*WHAT IS EXPECTED*
Leaving out all images, write out the records that follow exactly.

*AVAILABLE DATA*

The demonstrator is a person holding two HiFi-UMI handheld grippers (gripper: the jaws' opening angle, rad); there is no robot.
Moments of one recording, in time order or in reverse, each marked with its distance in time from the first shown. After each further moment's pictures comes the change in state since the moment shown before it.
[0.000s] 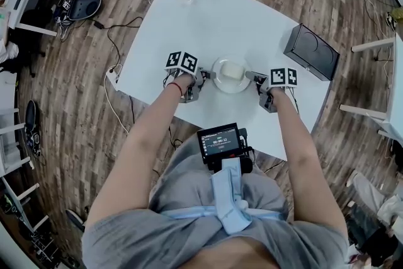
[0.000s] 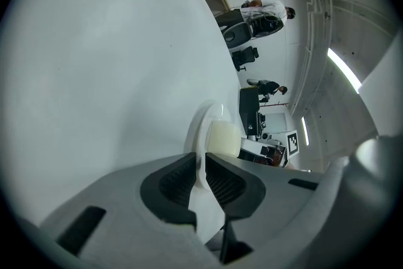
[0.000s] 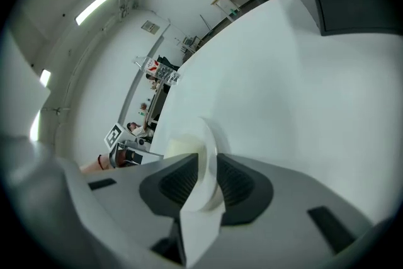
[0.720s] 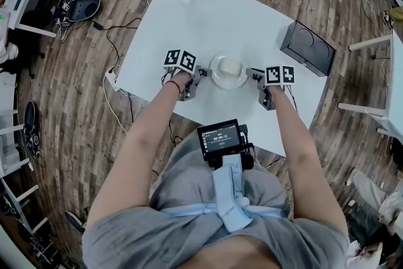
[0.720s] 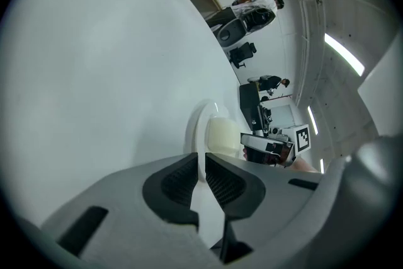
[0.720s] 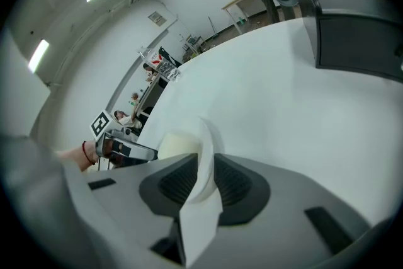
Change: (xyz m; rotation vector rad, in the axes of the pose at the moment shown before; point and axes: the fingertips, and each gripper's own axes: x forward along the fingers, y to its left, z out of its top) left arm -0.011 0.005 0.003 0.099 -0.016 0.070; right arm -0.009 -0.005 0.003 -0.133 -0.016 -0.141
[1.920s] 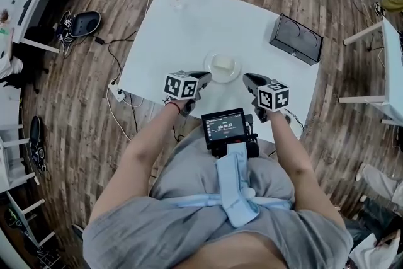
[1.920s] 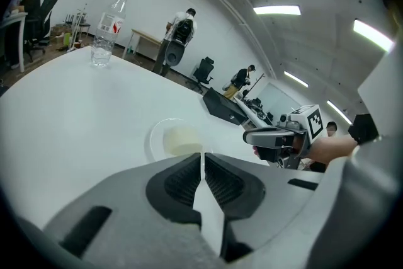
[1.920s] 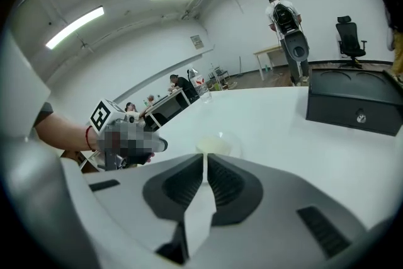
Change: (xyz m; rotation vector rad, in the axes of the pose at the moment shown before) left arm -0.038 -0.053 -0.013 0.563 -0.270 0.077; right arm -0.054 0.071 -0.021 -0.357 -0.295 -0.032
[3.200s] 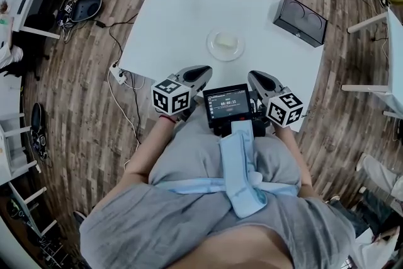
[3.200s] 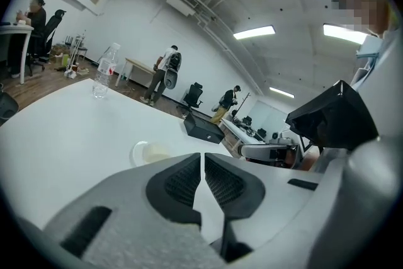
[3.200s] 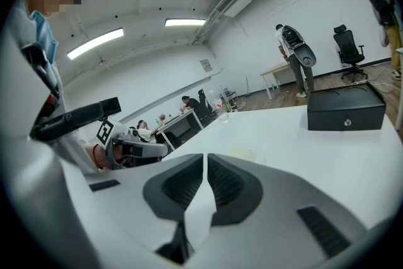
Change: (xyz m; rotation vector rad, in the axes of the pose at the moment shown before) left arm -0.080 -0.084 0.000 0.078 -0.242 -0.051; right arm -0.080 0.077 0.002 -0.009 -0.219 0.070
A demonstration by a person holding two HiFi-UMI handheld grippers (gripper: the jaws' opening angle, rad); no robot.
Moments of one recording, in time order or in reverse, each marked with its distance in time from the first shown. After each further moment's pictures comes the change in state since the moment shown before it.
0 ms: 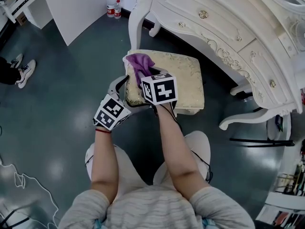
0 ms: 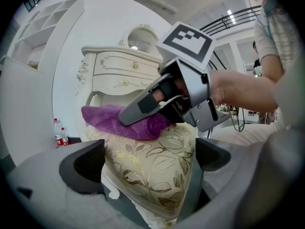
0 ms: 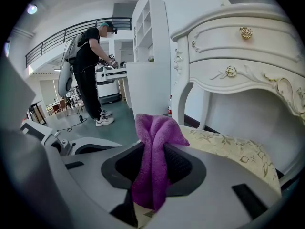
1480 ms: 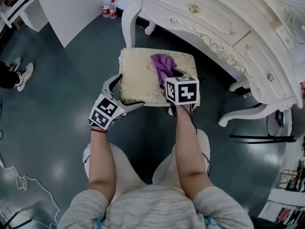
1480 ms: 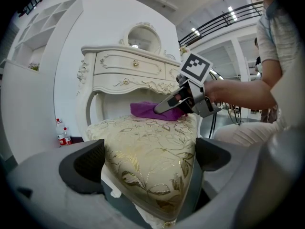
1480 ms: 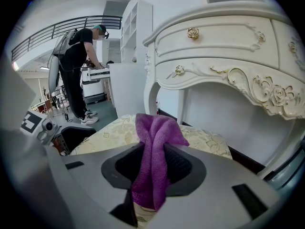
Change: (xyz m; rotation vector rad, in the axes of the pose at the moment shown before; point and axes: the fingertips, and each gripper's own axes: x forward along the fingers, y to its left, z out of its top) left arm 0.004 0.000 -0.001 0.007 0.022 0.028; right arm -0.053 -0.102 -0.036 0.048 0.002 -0.156
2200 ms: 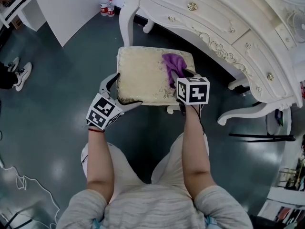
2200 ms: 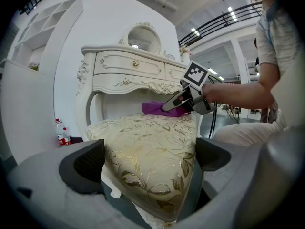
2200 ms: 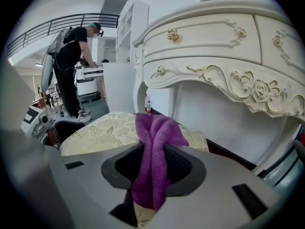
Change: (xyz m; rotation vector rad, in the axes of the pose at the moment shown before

*SOLUTION TO THE EXERCISE*
The demonstrator is a person holding two HiFi-UMI handheld grippers (gripper: the jaws' opening angle, rad); there is no robot.
Moments of one recording, in time order or in reverse, each marked with its distance in time from the first shown. After each further moment's pictures comes the change in state since the moment shown before it.
[0.000s] 
[0.000s] 
[0.000s] 
[0.720s] 
[0.720s] 
[0.720s] 
Change: (xyz m; rotation vector rad, in the axes of the pose at the moment shown before; point and axes: the fingertips, and each gripper's own axes: x forward along the fingers, y to its left, z out of its top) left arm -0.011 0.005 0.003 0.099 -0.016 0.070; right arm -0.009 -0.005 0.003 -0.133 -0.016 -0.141
[1.920s] 
[1.920s] 
[1.920s] 
Change: (xyz m; rotation vector rad, in the axes of the pose at the moment shown before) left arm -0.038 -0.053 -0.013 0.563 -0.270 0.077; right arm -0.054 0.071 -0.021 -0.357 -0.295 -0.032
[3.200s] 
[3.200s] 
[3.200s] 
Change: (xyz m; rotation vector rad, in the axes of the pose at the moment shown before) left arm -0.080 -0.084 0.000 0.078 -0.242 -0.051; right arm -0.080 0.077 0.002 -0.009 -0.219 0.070
A demonstration by a person holding two HiFi-UMI handheld grippers (gripper: the jaws' opening angle, rad); no robot.
Moments of one recording, in time order or in reverse, each marked with its distance in time from the first shown. After each further moment's pictures comes the change in state since the moment shown before it.
0 ms: 
0 ms: 
0 ms: 
1480 ms: 
1480 ms: 
1480 ms: 
Change: (xyz m; rotation vector rad, in the axes of the pose at the moment shown before; point and axes: the fingertips, and each gripper's own axes: x forward along the fingers, y to its left, z out of its top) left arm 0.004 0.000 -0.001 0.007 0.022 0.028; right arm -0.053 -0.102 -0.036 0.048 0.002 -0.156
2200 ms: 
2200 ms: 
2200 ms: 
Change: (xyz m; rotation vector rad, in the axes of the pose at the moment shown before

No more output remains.